The Problem: “Common Product” Noise
During early testing, reusable bags or basic utility items created links between almost every customer, completely skewing the relevance of recommendations.
The Solution: Analytics Service
I implemented a filtering service that identifies the top 1% of sales. These products are assigned a special CommonProduct label and are excluded from similarity calculations to ensure that recommendations are based on genuine interests rather than necessity purchases.
Lessons Learned
- Cypher Query Power: Discovering Neo4j’s query language allowed me to replace hundreds of lines of procedural code with a single graph traversal query.
- In-Memory Performance: Using Pandas to orchestrate data between two databases (MySQL and Neo4j) was an excellent exercise in memory optimization.
- Layered Architecture: The strict decoupling between Migrators, Services, and Repositories makes the engine easy to maintain and evolve.
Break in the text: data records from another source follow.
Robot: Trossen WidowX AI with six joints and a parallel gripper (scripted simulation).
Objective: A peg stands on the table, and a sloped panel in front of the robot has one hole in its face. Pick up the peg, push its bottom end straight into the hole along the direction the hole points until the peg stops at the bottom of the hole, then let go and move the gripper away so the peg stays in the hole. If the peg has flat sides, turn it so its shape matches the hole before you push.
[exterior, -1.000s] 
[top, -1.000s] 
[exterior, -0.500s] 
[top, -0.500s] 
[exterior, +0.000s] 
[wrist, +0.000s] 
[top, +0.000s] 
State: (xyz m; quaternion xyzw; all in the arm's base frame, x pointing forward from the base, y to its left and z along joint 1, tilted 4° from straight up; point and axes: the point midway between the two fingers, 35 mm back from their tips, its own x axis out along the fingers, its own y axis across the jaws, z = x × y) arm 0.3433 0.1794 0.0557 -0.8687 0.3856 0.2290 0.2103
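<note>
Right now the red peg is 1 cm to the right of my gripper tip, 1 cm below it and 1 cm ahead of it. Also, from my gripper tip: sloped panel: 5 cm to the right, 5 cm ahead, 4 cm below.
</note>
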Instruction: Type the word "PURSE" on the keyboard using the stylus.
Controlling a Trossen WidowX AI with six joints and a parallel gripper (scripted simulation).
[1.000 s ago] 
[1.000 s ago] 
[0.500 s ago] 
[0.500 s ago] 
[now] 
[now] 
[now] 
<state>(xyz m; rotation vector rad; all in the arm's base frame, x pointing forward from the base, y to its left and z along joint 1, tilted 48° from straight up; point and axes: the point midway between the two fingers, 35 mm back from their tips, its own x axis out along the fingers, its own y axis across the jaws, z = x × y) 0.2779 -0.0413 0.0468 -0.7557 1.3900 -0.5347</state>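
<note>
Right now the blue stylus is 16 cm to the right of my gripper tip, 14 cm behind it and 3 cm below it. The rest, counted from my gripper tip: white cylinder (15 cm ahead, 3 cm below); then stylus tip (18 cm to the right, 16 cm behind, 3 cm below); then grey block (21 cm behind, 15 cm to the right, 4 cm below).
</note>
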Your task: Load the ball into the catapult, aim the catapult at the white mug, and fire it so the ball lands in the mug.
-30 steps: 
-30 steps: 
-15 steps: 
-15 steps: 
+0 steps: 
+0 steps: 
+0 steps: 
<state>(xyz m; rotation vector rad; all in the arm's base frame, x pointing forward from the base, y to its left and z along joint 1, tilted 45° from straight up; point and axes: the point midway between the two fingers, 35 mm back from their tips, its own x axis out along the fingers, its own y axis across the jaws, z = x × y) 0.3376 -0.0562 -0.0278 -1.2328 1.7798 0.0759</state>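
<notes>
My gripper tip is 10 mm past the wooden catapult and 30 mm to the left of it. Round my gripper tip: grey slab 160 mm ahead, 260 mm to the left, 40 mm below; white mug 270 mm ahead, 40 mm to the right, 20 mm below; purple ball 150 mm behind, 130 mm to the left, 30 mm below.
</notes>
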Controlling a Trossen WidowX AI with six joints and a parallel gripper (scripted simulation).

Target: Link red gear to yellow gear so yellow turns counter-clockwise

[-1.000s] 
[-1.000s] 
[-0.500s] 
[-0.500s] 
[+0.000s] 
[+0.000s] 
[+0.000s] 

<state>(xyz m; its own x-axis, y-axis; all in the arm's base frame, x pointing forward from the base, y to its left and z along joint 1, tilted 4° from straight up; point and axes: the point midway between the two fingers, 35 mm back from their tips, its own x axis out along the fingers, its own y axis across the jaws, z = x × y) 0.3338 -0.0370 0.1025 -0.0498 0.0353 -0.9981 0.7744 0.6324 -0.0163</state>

This project demonstrated that data structure is just as vital as the algorithm itself. By shifting from a “table” logic to a “relationship” logic, complex problems become radically simpler. I also learned to use specialized tools like GraphAware and GDS to turn a simple graph into a powerful predictive intelligence tool.
Retrospective
This Proof of Concept (PoC) validates the technical feasibility of the graph-based approach. For a full-scale production deployment, the next step would be automating the analytical cycle to integrate new purchase behaviors in real-time via periodic calculation refreshes.